To run Apache Beam Python jobs on Flink on Kubernetes, it requires several components depending on the version of Beam:
- a Flink session cluster as the actual workload runner.
- Beam Python SDK harness workers which run the Python UDFs deserialized from the Flink TaskManagers.
- a Beam JobServer which accepts job submission from the client.
- a Flink session cluster as the actual workload runner.
- Beam Python SDK harness workers which run the Python UDFs deserialized from the Flink TaskManagers.
When running with the operator, Beam Python SDK harness workers run as sidecar containers with the Flink TaskManagers.

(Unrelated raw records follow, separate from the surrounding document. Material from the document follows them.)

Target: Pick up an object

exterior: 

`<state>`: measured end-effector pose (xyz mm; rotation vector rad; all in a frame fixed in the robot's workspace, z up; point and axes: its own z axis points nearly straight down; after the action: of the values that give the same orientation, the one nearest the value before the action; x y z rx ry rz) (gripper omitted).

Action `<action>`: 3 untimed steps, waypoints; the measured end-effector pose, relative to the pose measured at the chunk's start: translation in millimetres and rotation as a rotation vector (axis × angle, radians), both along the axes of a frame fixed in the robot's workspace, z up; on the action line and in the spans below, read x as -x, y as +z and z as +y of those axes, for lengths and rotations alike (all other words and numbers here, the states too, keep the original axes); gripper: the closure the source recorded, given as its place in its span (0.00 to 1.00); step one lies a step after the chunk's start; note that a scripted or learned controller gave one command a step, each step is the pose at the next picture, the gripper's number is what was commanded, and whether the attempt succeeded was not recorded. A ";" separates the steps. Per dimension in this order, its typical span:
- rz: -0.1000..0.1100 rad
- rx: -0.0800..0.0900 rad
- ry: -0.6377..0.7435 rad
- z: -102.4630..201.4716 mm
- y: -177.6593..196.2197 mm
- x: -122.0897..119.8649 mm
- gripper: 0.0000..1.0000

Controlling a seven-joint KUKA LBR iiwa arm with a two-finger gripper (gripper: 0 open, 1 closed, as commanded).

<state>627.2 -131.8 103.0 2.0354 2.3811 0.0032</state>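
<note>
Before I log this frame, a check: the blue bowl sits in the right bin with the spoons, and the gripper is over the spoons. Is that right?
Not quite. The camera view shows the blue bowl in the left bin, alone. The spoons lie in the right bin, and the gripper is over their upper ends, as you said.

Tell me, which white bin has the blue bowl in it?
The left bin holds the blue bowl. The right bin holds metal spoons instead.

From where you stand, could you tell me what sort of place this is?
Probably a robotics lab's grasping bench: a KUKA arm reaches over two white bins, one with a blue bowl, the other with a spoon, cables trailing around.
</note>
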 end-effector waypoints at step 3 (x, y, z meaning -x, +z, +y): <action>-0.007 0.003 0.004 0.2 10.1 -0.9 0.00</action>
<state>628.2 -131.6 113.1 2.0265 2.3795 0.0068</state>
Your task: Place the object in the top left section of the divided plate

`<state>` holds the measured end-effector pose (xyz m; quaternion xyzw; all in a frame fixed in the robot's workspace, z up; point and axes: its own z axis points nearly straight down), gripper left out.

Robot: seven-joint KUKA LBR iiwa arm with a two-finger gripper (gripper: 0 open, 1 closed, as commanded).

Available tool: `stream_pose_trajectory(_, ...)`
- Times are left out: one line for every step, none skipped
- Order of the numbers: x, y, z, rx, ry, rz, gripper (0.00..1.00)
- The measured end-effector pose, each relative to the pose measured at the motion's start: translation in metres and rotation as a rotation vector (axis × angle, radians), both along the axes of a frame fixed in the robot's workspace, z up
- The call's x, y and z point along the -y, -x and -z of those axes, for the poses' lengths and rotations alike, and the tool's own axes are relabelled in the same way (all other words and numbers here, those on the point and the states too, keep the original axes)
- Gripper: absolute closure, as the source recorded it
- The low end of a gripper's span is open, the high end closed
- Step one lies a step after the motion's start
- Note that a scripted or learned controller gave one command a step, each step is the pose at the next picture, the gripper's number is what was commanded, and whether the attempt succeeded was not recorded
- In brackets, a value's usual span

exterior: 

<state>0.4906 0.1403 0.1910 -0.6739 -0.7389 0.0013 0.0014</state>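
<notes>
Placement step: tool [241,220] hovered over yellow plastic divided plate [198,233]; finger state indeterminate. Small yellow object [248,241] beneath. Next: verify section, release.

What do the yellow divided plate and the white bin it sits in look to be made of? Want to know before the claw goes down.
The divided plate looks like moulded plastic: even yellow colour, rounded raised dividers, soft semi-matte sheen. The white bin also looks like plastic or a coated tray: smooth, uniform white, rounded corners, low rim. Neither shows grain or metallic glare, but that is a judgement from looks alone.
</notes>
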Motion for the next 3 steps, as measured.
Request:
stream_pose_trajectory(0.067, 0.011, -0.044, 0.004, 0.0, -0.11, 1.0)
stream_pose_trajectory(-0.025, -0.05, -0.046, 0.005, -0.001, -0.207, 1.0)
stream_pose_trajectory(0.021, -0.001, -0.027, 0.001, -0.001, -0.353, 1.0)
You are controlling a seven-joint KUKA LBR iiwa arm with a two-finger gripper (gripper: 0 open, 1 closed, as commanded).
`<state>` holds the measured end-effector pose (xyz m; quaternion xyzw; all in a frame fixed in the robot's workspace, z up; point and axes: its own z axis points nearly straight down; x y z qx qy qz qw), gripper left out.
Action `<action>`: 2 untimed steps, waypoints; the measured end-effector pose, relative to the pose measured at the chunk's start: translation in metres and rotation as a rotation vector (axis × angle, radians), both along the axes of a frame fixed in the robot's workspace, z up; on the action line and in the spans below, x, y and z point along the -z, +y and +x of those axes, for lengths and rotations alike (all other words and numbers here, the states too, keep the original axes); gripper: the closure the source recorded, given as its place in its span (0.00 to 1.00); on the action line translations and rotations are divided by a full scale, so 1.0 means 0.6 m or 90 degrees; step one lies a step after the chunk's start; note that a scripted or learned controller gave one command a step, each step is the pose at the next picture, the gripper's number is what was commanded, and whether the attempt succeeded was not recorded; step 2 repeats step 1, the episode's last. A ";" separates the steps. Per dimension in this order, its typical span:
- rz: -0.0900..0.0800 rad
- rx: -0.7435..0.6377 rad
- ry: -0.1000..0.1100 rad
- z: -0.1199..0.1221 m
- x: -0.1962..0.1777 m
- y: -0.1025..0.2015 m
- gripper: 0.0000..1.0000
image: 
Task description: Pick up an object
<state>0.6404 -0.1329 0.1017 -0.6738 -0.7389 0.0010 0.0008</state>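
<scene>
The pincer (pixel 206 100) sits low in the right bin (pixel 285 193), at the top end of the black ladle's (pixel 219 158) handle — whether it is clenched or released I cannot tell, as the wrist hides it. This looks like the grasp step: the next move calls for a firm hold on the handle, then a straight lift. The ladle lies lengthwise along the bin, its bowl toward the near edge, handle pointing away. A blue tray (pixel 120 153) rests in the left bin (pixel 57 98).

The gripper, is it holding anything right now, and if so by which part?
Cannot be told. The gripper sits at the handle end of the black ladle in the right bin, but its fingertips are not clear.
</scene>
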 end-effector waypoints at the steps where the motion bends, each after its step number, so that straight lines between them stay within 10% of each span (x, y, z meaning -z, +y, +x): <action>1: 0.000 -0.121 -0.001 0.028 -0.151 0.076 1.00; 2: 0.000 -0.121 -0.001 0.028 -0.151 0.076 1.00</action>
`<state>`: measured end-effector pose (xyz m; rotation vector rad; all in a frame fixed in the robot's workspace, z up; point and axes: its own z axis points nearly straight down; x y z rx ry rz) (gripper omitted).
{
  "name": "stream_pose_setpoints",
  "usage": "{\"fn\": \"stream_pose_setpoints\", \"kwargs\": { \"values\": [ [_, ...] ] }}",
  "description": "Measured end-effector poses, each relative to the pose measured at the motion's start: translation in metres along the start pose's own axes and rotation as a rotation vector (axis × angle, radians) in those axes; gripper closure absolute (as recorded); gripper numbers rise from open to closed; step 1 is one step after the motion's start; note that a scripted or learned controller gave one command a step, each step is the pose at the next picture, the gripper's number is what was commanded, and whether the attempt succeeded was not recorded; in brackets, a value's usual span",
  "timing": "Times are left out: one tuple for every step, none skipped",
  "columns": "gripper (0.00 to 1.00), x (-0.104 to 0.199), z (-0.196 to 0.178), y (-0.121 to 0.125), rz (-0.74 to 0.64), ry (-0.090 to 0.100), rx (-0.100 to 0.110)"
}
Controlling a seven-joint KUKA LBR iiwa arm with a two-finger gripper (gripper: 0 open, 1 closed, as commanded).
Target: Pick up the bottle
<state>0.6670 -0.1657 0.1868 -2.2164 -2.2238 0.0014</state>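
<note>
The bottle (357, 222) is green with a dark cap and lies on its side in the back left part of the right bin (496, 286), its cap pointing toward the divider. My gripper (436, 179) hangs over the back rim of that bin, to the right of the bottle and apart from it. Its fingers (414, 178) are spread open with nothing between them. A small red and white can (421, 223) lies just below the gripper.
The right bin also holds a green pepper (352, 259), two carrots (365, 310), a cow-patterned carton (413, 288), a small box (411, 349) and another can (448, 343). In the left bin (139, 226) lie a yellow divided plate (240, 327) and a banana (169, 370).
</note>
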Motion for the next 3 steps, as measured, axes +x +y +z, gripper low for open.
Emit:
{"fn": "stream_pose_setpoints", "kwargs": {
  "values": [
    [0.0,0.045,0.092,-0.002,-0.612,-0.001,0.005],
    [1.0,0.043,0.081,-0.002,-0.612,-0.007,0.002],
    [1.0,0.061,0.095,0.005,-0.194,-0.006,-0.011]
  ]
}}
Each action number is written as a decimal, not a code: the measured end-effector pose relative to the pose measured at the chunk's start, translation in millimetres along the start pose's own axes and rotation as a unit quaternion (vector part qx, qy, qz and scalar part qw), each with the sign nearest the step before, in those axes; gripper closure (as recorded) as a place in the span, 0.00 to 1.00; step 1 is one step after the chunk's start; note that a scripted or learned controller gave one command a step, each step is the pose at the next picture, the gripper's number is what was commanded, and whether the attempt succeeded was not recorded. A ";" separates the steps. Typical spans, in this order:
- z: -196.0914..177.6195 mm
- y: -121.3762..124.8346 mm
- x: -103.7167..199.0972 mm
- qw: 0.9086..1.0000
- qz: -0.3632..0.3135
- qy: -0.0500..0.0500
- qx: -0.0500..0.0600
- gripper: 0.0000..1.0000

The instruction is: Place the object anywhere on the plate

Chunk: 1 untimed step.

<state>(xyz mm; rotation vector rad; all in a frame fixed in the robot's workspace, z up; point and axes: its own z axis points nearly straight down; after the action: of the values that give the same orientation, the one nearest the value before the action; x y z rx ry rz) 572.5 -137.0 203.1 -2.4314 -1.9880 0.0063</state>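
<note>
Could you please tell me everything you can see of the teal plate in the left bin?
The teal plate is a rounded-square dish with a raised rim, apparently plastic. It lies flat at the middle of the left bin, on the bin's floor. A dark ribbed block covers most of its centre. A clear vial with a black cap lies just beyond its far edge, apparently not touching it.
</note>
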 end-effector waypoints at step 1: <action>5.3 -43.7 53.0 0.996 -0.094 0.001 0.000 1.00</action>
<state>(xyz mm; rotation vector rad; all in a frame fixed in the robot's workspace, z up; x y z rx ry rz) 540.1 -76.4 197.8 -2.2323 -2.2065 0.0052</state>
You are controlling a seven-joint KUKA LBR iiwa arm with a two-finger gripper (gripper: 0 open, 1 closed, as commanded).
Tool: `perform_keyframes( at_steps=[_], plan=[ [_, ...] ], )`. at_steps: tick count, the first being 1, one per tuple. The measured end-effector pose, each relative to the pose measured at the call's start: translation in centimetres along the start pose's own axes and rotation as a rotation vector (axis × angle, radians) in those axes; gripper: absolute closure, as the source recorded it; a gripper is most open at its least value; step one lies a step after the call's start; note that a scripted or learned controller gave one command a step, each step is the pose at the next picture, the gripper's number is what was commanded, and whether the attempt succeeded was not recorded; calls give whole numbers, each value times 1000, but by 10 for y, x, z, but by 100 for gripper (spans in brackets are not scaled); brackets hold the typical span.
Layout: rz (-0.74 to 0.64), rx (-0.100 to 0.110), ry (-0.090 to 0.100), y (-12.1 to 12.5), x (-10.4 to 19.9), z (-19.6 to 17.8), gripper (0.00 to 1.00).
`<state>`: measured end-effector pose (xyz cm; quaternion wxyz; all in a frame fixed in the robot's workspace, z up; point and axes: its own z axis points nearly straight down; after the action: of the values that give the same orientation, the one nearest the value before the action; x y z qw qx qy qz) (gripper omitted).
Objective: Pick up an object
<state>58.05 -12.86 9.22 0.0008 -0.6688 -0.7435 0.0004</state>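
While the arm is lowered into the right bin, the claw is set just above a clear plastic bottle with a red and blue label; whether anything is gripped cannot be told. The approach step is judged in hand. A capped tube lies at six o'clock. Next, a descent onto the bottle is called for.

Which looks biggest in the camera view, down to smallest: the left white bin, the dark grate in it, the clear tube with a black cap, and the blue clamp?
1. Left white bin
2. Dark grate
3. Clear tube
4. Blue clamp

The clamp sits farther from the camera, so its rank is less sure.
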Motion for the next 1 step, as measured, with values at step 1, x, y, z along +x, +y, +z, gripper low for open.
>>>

As a prerequisite, you need to deploy the Flink Operator to your Kubernetes cluster by following the user guide.
Then depending on whether you use JobServer or not, take the following 3 or 2 steps to run a Beam WordCount Python example job with the Flink Operator. You can write a script to automate the process.
- Create a Flink session cluster with Beam WorkerPool as sidecar containers of Flink TaskManager containers with:
kubectl apply -f examples/beam/with_job_server/beam_flink_cluster.yaml
- Replace the
ARTIFACTS_DIR
with a directory (e.g.,gs://my-bucket/artifacts
) accessible from the cluster in examples/beam/with_job_server/beam_job_server.yaml, then start a Beam JobServer with:
kubectl apply -f examples/beam/with_job_server/beam_job_server.yaml
- After both the Flink cluster and the Beam JobServer are up and running, submit the example job with:
kubectl apply -f examples/beam/with_job_server/beam_wordcount_py.yaml
- Create a Flink session cluster with Beam WorkerPool as sidecar containers of Flink TaskManager containers with:
kubectl apply -f examples/beam/without_job_server/beam_flink_cluster.yaml
- After the Flink cluster is up and running, submit the example job with:
kubectl apply -f examples/beam/without_job_server/beam_wordcount_py.yaml
As for Java SDK, you can use the following file to submit the example job:
kubectl apply -f examples/beam/without_job_server/beam_wordcount_java.yaml
Currently there are 2 known issues with running Beam jobs without JobServer:
-
BEAM-9214: sometimes the job first fails with
TypeError: GetJobMetrics() missing 1 required positional argument: 'context'
, but after retry it succeeds. -
BEAM-9225: the job process doesn't exit as expected after it has changed state to DONE.
In the future, we plan to support Beam Python job as a first class job type in this operator. After that you will not need to manage the lifecycle of Flink session cluster by yourself, it would be the same as Flink job cluster.